Andrew Brooks, a security professional with Infrastructure-as-a-Service (IaaS) provider SingleHop, said the cybersecurity needs of small businesses are often overlooked, making them an easy target for criminals. While larger companies have the resources to pay for a dedicated security team, smaller employers generally don't, which Brooks said puts them at a significant disadvantage in the war against cybercrime.

Brooks offers small business owners several ways to maintain a secure infrastructure without breaking the bank:

• Minimize the attack surface: As companies grow, their attack surface increases, which presents more security risks. So, as a business's capabilities expand, owners should look at the technologies that power their operation and make every effort to ensure that when it comes to assets, applications and functionality, the only things exposed are those which are required to deliver their service.They need to always be asking: Does this need to be online? What happens if it gets hacked and how can it avoid getting hacked?
• Understand the power of patching: Small businesses lack the ability to defend themselves in comparison to larger companies; however, big companies have slow wheels and a monstrous attack surface. That means small companies can use their size to their advantage to patch frequently and quickly. With a smaller infrastructure, changes can be made and patches can be applied much more rapidly. Since keeping track of relevant security issues can be difficult, small businesses should create a "security@" email address. They then should identify the components their platform relies on — such as Apache, MySQL, PHP, Drupal, Oracle, etc. — and subscribe this email address to the security and update feeds for the appropriate software. Once security advisories and updates are available, evaluate their relevance to their system and patch immediately.

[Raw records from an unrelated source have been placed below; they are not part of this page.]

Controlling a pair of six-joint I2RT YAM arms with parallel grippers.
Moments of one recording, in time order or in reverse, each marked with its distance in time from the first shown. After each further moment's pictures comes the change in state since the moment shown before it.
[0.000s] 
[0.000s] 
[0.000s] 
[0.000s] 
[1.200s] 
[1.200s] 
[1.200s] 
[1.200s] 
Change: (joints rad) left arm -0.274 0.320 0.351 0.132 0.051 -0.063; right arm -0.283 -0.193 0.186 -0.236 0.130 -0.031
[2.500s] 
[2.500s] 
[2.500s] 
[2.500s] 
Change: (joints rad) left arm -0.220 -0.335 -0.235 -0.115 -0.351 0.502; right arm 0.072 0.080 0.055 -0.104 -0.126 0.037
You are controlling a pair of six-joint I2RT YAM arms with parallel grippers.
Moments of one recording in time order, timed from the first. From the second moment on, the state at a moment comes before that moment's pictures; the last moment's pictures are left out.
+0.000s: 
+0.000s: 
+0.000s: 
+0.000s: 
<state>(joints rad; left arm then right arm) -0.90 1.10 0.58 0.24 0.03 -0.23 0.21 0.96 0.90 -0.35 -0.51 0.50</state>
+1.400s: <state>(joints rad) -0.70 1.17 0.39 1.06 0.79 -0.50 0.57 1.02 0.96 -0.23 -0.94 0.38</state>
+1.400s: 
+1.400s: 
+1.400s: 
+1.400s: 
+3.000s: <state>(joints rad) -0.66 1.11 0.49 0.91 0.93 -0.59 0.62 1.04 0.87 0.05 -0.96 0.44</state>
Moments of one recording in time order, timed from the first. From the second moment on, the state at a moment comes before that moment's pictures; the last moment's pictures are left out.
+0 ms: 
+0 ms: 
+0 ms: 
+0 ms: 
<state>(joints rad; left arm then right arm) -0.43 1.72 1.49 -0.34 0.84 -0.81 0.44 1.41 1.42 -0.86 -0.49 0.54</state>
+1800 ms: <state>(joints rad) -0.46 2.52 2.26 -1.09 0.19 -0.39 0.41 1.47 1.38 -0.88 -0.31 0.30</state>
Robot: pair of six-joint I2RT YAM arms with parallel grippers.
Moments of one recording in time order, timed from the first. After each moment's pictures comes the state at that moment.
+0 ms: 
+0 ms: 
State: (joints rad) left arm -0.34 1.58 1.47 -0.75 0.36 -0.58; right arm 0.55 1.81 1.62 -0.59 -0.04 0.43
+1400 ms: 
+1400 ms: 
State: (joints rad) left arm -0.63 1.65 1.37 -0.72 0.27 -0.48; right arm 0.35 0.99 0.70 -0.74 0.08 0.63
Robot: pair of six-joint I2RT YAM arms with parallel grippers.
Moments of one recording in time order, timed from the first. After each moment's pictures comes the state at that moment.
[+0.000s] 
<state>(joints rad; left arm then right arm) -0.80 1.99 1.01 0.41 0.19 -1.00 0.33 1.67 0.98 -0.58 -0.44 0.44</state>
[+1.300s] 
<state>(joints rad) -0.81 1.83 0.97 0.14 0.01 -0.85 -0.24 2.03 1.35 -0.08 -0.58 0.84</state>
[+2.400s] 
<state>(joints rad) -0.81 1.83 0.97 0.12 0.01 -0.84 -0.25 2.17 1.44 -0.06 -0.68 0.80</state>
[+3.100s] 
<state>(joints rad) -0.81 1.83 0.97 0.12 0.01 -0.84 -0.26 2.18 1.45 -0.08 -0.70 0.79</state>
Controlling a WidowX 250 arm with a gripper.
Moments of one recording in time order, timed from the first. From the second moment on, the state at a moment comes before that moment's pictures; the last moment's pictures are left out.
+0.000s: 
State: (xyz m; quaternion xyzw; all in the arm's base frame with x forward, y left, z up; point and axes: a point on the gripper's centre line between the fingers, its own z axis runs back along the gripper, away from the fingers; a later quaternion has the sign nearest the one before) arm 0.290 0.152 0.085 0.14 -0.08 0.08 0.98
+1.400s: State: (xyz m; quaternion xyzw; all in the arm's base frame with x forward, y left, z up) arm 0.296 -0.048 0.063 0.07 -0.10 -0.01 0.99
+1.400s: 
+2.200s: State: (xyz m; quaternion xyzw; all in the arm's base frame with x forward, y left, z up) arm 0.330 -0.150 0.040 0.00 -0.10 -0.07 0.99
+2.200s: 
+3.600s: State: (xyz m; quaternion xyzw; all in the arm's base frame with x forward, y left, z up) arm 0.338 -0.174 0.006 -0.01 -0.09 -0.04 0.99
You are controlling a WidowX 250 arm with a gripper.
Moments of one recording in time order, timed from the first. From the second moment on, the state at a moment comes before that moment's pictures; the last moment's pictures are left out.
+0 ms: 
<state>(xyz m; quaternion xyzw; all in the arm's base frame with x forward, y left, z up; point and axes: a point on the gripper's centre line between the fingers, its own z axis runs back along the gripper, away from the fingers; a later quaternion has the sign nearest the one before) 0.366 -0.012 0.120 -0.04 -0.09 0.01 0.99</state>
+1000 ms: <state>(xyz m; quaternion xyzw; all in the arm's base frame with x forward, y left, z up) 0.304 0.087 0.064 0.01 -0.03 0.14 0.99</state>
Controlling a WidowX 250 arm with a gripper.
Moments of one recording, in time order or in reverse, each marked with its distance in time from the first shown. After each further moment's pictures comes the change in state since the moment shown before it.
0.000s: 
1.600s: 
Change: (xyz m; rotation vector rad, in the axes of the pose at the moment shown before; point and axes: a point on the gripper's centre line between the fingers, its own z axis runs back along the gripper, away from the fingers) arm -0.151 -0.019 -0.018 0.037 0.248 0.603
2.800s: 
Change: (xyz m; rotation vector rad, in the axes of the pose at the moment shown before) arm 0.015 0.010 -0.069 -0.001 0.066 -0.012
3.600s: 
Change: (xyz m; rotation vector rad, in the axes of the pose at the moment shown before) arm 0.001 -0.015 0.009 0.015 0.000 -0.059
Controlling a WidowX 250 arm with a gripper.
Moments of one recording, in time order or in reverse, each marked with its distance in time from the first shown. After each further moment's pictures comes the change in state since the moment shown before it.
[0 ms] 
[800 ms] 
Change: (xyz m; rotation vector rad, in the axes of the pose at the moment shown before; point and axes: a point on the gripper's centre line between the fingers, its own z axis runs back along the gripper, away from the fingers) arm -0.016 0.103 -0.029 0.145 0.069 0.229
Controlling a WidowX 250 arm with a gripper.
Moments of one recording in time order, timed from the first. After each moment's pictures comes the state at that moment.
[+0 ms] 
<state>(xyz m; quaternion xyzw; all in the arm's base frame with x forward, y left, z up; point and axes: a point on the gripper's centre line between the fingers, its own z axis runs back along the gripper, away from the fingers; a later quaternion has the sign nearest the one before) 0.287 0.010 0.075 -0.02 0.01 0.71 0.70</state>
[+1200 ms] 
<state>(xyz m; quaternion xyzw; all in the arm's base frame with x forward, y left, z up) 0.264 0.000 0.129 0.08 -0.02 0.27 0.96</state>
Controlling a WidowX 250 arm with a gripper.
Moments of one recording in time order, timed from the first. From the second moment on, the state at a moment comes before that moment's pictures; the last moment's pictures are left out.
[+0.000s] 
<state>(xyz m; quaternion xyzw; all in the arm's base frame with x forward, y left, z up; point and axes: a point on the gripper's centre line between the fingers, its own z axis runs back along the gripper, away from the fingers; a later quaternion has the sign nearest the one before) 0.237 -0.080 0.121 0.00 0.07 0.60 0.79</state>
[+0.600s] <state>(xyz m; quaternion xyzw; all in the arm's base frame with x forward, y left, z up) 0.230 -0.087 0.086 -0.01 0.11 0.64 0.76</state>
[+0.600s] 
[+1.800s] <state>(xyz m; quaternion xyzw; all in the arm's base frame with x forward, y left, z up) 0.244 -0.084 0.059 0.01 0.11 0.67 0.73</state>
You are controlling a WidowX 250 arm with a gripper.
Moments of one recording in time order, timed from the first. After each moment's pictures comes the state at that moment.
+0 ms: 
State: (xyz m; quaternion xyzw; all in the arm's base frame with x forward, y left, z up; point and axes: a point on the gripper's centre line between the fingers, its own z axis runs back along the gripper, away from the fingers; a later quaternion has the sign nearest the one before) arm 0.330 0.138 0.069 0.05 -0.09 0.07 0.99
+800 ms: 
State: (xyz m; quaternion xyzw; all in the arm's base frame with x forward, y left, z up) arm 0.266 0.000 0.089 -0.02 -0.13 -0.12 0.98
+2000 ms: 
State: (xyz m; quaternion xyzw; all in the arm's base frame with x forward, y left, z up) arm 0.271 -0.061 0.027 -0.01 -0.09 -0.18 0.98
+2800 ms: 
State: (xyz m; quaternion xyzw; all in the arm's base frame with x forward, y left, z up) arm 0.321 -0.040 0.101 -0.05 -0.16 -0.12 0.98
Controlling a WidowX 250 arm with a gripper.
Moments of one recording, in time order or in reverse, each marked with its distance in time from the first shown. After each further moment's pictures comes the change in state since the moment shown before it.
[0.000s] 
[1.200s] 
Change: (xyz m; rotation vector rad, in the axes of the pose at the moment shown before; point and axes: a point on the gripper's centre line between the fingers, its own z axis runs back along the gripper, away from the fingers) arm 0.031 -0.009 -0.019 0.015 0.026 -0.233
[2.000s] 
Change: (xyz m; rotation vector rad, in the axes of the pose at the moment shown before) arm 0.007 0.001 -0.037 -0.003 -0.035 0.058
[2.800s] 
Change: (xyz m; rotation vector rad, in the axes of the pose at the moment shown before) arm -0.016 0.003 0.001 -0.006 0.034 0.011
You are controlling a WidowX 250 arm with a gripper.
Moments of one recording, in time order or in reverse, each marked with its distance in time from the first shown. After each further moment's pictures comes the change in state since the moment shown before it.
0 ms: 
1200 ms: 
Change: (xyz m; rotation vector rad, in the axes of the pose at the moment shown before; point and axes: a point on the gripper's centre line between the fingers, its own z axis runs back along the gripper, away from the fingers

• Take advantage of free tools: Two excellent and free tools for Web application scanning are Arachni and W3AF. They provide a scanning functionality that can be tremendously valuable when helping small businesses scan a site or application for the same low-hanging fruit that attackers and bots often scan for, such as SQL injection and Cross-Site Scripting.
• Have a plan: The unfortunate truth is that one day, hopefully very far down the road, most small businesses will have to deal with a security incident. The severity of the breach can vary depending on the attacker’s motivations, but can include things such as data loss, destruction and corruption. For this reason, it’s imperative that businesses have secure off-site backups. In addition, take the time to verify the integrity of the data routinely so that if and when it's time to restore from backup, the data is actually usable.
• Professional assessments: Small businesses should have a professional security assessment performed at least once a year, if not quarterly. It never hurts to have an unbiased and different set of eyes look at the security posture of an organization and its applications. This is a fairly inexpensive way to get some valuable piece of mind.